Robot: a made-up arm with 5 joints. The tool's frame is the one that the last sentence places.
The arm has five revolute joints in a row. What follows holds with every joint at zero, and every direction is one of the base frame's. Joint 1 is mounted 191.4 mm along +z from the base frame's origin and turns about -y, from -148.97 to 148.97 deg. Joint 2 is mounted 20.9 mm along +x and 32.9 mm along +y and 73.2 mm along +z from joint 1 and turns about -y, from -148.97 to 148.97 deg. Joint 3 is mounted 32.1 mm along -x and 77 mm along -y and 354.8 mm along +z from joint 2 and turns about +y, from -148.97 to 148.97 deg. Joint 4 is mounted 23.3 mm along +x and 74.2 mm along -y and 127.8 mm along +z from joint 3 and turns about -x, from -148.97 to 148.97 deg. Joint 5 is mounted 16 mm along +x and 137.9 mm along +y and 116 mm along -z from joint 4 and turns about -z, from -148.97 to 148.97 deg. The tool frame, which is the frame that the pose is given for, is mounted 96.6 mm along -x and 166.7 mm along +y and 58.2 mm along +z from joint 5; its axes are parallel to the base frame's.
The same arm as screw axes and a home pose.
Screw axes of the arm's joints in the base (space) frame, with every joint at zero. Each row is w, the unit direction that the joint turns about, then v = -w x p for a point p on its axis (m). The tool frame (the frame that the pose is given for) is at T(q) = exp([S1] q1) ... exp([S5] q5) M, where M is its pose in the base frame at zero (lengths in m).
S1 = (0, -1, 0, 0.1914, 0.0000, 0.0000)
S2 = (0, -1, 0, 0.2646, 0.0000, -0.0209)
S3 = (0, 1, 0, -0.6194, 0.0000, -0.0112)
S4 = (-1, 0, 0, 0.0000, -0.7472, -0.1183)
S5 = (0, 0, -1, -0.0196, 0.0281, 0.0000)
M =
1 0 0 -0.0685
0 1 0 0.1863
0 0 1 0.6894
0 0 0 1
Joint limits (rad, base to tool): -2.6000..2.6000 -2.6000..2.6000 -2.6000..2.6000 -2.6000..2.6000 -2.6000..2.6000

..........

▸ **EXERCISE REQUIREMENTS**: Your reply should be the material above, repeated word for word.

▸ **FINISHED TASK**:
Robot: a made-up arm with 5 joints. The tool's frame is the one that the last sentence places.
The arm has five revolute joints in a row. What follows holds with every joint at zero, and every direction is one of the base frame's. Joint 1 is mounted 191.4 mm along +z from the base frame's origin and turns about -y, from -148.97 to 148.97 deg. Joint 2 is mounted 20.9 mm along +x and 32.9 mm along +y and 73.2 mm along +z from joint 1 and turns about -y, from -148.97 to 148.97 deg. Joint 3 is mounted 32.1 mm along -x and 77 mm along -y and 354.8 mm along +z from joint 2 and turns about +y, from -148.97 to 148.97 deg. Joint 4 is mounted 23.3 mm along +x and 74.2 mm along -y and 127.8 mm along +z from joint 3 and turns about -x, from -148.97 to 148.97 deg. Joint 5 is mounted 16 mm along +x and 137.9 mm along +y and 116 mm along -z from joint 4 and turns about -z, from -148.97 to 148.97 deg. The tool frame, which is the frame that the pose is given for, is mounted 96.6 mm along -x and 166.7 mm along +y and 58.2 mm along +z from joint 5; its axes are parallel to the base frame's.
The same arm as screw axes and a home pose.
Screw axes of the arm's joints in the base (space) frame, with every joint at zero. Each row is w, the unit direction that the joint turns about, then v = -w x p for a point p on its axis (m). The tool frame (the frame that the pose is given for) is at T(q) = exp([S1] q1) ... exp([S5] q5) M, where M is its pose in the base frame at zero (lengths in m).
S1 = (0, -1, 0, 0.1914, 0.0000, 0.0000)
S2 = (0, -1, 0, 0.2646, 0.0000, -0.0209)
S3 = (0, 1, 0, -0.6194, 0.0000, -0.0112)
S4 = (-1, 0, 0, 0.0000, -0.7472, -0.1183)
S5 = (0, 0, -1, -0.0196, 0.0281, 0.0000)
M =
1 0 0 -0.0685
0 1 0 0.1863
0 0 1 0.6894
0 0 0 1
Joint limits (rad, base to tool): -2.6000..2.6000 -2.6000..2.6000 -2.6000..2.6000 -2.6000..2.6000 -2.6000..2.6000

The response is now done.